NEW YORK — Electronic health record data may be able to identify individuals who may benefit from genetic testing for diseases, a new analysis has found.
Rare genetic diseases affect about 5 percent of the world's population and can be tricky to diagnose, especially as many conditions are unknown and others can present with a range of symptoms or phenotypes. Patients often undergo long diagnostic odysseys.
Researchers from Vanderbilt University Medical Center suspected that longitudinal clinical data housed within EHRs could be used to identify patterns of rare phenotypes found among rare diseases and uncover individuals who might be affected. As they reported in Nature Medicine this week, the researchers developed a machine-learning based prediction model based on that idea and found it had high accuracy in identifying patients who underwent chromosomal microarray analysis, suggesting to the researchers that it could, in turn, identify individuals who may benefit from genetic testing more systematically.
"Patients with rare genetic diseases often face years of diagnostic odyssey before getting a genetic test, if they get one at all," lead author Douglas Ruderfer, an associate professor of medicine at Vanderbilt, said in a statement. "Our work could contribute to a more systematic and timely approach, alerting providers of patients that might benefit from a genetic test."
The researchers trained several models using data from a cohort of 2,286 patients who underwent chromosomal microarray testing and 9,144 matched controls who did not. They examined whether they could predict who had undergone genetic testing based on differences in diagnostic billing codes representing different phenotypes, or phecodes, in their EHRs. The best-performing model encompasses a random forest analysis and phecode counts as input.
That model further performed well when the researchers removed any phecodes that might have been from after the patients underwent genetic testing: It was able to correctly classify 87 percent of cases and 96 percent of controls.
While chromosomal microarray testing is often a first-line genetic test, the researchers noted that it is not the only type of genetic testing offered. They tested their model on a broader sample of 172,265 people, 10,074 of whom had visited a genetics clinic and 107,263 controls with no suspicion of genetic disease in their medical record. In this cohort, the model could also correctly classify patients with accuracy. They validated their model at Massachusetts General Brigham to find it had high accuracy at an external site.
The researchers also tested their model on a set of 16 genetic diseases not in their training set, including Down syndrome and cystic fibrosis. They found it could identify patients with these more common genetic diseases, suggesting that the pattern of many rare phenotypes may hold across genetic diseases.

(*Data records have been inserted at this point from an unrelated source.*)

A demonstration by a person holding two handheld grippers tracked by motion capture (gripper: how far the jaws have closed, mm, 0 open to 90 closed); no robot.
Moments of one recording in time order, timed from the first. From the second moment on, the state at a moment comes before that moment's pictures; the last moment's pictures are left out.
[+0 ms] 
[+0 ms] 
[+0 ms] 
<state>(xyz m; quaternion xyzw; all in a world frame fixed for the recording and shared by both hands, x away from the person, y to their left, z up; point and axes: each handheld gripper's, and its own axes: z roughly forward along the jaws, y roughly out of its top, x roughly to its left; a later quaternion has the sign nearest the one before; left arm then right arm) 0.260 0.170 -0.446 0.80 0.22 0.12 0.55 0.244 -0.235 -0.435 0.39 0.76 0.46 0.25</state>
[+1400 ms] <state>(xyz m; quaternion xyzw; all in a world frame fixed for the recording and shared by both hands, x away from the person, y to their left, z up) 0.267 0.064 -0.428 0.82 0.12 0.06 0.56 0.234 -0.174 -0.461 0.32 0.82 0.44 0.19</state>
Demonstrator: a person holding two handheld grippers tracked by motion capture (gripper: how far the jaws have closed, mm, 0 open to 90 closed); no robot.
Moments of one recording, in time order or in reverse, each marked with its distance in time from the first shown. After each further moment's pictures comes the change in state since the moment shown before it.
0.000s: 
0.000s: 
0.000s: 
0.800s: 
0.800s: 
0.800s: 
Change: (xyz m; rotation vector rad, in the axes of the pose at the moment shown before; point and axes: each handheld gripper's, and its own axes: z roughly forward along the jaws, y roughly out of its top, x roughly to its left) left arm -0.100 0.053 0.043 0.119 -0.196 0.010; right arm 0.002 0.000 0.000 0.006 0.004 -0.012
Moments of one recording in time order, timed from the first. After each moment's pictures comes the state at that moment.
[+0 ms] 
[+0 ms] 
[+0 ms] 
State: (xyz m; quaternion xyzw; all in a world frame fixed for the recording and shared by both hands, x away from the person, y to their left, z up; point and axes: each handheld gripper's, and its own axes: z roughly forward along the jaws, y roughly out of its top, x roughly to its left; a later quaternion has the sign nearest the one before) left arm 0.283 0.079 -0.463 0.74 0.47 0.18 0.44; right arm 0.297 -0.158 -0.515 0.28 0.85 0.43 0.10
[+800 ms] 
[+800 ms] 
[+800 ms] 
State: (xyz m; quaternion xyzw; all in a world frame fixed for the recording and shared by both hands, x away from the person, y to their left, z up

"After extensive validation demonstrated high predictive performance, we were really interested in assessing how an implementation of our model might compare to the current status quo for who receives a test, and what the results of those tests are," Ruderfer said.
He and his colleagues examined whether their model might be able to pick out patients for genetic testing before clinicians do. They estimated that their model would have suggested patients undergo testing months before they actually did. Depending on the threshold set, the model would have suggested testing between 122 days and 315 days earlier, on average.
The findings suggested to the researchers that their model could automate and systematize which patients are suspected of having a genetic disease and undergo genetic testing. They noted that their goal is to improve the identification of patients with genetic disease, not necessarily through wider testing but by making testing access more consistent and equitable.